According to data from Freddie Mac, the average 30-year mortgage rate has jumped 0.13 percentage points to 6.77% this week. This marks the highest rate since mid-December and represents the largest week-over-week increase since late October. Last week, the average rate was at 6.64%.
The recent increase in rates can be attributed to hotter-than-expected economic data released on Tuesday. “On the heels of consumer prices rising more than expected, mortgage rates increased this week,” stated Sam Khater, chief economist at Freddie Mac.
As mortgage rates are one of the main factors influencing housing costs, their movement is closely watched as the spring home buying season approaches. Khater expressed concerns about the potential impact on the market: “The economy has been performing well so far this year and rates may stay higher for longer, potentially slowing the spring homebuying season.”
Early indications suggest a mixed market sentiment. While applications for home purchase loans have seen a slight increase compared to last year’s lows, home prices have risen from the previous year.
In January, consumer sentiment regarding the housing market, as measured by Fannie Mae, showed an upswing. Consumers expressed a greater sense of job security and expected mortgage rates to decline in the next 12 months.
Sentiment improves among home builders in February
According to the National Association of Home Builders, sentiment among home builders improved in February. The anticipation of a surge in buyers entering the marketplace is attributed to pent-up demand and the possibility of declining mortgage rates.
Slow start for home purchases
However, data from Redfin suggests that these positive indicators have not yet translated into increased home purchases. Pending sales for the four weeks leading up to February 11th were 7.3% lower compared to the same period last year.
Sluggish home buying activity
Redfin’s lead economist, Chen Zhao, attributes the sluggish home buying activity to persistently high mortgage rates.

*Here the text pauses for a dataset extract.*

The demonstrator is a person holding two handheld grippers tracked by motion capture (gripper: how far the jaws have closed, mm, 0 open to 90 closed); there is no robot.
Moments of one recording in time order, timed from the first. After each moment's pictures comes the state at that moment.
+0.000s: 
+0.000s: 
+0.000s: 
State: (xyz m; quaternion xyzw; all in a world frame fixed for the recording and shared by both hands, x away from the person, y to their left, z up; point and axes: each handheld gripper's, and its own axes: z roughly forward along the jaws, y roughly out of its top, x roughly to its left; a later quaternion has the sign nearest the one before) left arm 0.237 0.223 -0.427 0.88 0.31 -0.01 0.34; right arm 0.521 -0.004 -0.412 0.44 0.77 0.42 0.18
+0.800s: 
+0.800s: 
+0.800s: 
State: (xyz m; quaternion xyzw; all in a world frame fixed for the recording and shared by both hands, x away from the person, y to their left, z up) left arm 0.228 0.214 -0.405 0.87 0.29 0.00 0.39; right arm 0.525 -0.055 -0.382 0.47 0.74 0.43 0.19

In a statement, he mentioned that rates near 7% are expected to persist in the near-term due to the Federal Reserve’s unlikely decision to cut interest rates at its upcoming March meeting. Additionally, home prices have risen by approximately 6% compared to last year, marking the largest four-week increase since October 2022.
Hope for the spring market
Despite the slow start, Zhao believes that activity is likely to pick up in the spring season. He attributes this anticipation to both the selling season and buyers becoming more accustomed to elevated rates. Furthermore, Zhao expects mortgage rates to begin declining later in the spring as inflation eases and the Federal Reserve finally starts cutting interest rates.